Read the entries below and pull out each line with the string "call".

Dataset content:
++++++

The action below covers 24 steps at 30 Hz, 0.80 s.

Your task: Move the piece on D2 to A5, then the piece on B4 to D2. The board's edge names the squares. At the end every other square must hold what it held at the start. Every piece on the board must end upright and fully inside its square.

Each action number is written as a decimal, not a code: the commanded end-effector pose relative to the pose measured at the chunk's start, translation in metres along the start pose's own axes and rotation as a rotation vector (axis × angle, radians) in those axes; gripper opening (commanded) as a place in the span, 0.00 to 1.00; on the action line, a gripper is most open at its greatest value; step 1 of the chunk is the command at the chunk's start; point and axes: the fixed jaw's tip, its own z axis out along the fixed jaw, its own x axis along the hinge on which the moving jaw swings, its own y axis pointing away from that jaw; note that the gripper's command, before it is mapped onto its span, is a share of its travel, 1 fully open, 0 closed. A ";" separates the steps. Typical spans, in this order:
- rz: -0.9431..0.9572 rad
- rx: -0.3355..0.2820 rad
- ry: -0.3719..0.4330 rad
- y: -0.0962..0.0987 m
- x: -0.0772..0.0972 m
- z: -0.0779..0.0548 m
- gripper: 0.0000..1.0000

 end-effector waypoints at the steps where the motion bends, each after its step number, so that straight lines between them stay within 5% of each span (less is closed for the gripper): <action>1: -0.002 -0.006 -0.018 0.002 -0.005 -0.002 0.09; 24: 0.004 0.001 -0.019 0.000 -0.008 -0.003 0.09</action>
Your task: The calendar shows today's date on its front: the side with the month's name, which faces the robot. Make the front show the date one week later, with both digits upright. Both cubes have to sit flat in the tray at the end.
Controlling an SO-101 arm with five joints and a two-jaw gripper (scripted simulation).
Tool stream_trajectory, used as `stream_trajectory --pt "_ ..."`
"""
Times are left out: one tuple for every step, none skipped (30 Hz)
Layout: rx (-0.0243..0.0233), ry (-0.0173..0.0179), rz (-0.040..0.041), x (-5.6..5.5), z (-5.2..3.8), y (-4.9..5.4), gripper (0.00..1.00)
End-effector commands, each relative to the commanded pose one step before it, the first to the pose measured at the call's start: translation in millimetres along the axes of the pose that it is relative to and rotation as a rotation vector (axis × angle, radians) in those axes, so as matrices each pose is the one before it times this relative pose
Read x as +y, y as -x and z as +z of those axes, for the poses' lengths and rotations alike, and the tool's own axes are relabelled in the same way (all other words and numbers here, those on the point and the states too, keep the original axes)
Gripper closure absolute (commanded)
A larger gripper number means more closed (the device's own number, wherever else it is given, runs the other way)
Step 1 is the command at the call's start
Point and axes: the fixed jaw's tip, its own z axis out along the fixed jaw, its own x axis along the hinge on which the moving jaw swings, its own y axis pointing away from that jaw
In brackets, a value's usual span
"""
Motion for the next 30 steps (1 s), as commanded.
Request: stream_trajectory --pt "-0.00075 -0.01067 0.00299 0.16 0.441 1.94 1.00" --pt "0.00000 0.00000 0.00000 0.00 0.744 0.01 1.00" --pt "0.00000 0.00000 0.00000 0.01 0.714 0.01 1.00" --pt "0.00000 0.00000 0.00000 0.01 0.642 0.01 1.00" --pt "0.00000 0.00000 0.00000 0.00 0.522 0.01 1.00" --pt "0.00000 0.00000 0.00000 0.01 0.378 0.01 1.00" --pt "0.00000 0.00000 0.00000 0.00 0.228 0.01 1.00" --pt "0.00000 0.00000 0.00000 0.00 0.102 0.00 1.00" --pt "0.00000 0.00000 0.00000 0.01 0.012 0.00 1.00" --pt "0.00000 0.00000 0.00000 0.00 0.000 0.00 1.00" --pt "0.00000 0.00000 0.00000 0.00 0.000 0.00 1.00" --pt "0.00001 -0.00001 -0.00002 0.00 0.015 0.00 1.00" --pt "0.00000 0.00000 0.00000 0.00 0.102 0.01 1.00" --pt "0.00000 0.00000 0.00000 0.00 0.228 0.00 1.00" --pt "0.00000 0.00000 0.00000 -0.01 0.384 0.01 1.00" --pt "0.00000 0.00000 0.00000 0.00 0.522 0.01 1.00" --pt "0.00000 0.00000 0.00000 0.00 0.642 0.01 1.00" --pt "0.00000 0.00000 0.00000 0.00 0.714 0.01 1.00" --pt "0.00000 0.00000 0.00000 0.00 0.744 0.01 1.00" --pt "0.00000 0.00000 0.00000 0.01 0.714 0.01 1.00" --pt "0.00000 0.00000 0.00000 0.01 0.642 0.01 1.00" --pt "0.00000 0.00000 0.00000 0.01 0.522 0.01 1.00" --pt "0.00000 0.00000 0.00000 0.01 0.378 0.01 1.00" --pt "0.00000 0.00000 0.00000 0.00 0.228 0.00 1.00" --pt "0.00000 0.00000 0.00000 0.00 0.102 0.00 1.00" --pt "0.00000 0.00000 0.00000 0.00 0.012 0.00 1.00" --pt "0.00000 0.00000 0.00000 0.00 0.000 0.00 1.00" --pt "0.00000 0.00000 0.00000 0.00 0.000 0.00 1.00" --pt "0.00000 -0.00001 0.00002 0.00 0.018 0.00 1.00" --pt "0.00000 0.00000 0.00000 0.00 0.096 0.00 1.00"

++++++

Exercise output:
End-effector commands, each relative to the commanded pose one step before it, the first to the pose measured at the call's start: translation in millimetres along the axes of the pose that it is relative to and rotation as a rotation vector (axis × angle, radians) in those axes, so as matrices each pose is the one before it times this relative pose
Step 1 is the command at the call's start

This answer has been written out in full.